- Born: Golconda Sultanate (present-day South India)
- Other names: Abdullah Yazdi, ʿAbdu'llāh Ṭabīb, ʿAbd Allāh Ṭabīb, ʿAbd Allāh Yazdī
- Occupation(s): Unani physician; writer
- Era: Mughal period (Golconda Sultanate)
- Notable work: Farid (also known as Tibb-i Faridi)

= Abdullah Tabib =

Unani physician and writer

Abdullah Tabib, also known as Abdullah Yazdi, (Note: Other transliterations of the name include 'Abdu'llāh Ṭabīb, 'Abdu'llāh Yazdī, 'Abd Allāh Ṭabīb, and 'Abd Allāh Yazdī) was a Unani physician and writer from the Golconda Sultanate of present-day southern India. He is best known for writing the medical book Farid, also known as Tibb-i Faridi.

== Biography ==

Abdullah Tabib was a famous physician of Golconda. He lived during the reign of Muhammad Quli Qutb Shah (r. 1580–1612), to whom he dedicated his work Farid. The author calls himself "Abdullah Tabib" in the book's preface. The end of the book's Bodleian Library manuscript, in which two leaves were added much later, calls him Abdullah Yazdi. Another work, Subh-i Sadiq, dates Abdullah Yazdi to the same period, and describes him as an immigrant to India and a pupil of Khwaja Jamaluddin Mahmud Shirazi.

== Works ==

Abdullah Tabib's Farid (Note: Also known as Tibb-i-Farid, Tibbi-i Farid, Tibb Farid, or Tibb-i Faridi) is a work on medicine that discusses hygiene and treatment of diseases through proper food and simple drugs. For example, the author considers polygonum aviculare (anjabar or knot grass) as the best drug for treating hematuria. The introduction of the book discusses the essentials of health and its preservation. The book has a chapter dealing with common human diseases, and a conclusion divided into three parts. The author quotes from several earlier writers including Hippocrates, Plato, Masawaiyh, Abu Bakr al-Razi, and Ibn Zuhr. The manuscripts of Farid are available at Bodleian Library (possibly from late 17th century), Khuda Bakhsh Oriental Library (1763 CE), and the Nizamia Tibbi College Library.

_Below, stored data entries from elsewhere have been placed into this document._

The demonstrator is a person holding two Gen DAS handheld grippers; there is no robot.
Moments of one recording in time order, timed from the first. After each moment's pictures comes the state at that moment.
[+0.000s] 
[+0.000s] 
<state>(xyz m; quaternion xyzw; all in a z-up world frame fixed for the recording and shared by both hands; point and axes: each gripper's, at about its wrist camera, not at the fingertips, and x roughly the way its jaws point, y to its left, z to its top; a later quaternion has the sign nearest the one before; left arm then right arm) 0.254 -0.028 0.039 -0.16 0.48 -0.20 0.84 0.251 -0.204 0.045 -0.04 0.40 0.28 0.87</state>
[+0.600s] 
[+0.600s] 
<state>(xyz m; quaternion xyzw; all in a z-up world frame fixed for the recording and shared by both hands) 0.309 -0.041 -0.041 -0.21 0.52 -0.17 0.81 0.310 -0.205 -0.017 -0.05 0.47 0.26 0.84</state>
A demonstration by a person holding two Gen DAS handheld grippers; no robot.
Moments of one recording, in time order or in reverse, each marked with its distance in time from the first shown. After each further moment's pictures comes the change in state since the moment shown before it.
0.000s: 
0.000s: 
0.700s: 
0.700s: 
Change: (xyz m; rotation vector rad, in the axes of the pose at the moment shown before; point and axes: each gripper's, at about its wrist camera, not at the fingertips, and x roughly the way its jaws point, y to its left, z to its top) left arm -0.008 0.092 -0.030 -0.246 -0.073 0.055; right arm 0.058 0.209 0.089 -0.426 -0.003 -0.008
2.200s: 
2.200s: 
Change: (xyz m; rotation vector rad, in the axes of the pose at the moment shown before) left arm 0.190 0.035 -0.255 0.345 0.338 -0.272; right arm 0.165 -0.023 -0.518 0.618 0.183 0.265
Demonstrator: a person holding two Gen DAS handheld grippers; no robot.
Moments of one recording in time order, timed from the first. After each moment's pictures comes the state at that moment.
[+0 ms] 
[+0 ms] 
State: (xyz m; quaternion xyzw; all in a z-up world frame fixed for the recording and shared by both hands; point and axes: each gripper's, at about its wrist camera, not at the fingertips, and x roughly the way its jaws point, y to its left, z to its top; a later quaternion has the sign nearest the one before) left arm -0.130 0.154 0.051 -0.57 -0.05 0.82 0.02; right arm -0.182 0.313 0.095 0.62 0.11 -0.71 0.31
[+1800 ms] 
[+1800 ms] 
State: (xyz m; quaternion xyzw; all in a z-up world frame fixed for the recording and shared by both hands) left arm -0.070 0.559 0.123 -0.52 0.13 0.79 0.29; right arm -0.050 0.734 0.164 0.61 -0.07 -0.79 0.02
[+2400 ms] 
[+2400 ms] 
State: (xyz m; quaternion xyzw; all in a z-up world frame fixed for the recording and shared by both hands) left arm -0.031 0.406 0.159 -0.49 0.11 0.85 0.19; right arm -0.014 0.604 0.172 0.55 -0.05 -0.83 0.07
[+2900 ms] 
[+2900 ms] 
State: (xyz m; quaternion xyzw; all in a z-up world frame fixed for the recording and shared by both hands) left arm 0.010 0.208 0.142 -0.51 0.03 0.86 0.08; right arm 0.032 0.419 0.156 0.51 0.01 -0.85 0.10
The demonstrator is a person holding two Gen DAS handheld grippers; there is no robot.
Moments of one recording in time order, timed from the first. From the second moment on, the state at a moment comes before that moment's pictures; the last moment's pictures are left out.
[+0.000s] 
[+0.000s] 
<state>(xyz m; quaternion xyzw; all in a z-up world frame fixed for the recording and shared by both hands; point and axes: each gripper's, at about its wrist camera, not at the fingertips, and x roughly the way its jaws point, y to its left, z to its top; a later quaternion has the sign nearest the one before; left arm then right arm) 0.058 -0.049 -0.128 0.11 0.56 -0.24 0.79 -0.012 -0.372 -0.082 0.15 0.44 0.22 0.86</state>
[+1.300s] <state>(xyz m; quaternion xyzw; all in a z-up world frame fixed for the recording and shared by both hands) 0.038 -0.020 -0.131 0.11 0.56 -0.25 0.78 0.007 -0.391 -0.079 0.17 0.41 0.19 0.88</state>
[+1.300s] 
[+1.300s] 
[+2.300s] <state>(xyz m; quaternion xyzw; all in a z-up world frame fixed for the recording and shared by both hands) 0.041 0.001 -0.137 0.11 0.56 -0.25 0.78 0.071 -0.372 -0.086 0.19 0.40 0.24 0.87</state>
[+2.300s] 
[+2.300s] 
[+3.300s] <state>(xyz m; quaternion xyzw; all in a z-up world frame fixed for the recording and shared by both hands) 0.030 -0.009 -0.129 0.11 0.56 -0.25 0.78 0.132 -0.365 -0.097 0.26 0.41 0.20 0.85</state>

The works attributed to Abdullah Yazdi include Hashiyah bar Mukhtasar Talkhis, Hashiyah bar Sharh-i Tajrid, and Hashiyah bar Tahzib.

According to Charles Ambrose Storey, a work titled Tibb i Faridi, attributed to Farid al-Din, may be same as Abdullah Tabib's Farid. It is known from a manuscript at the Government Oriental Manuscripts Library in Chennai, but does not contain any preface or colophon. It contains 368 chapters dealing with a particular disease and its treatment.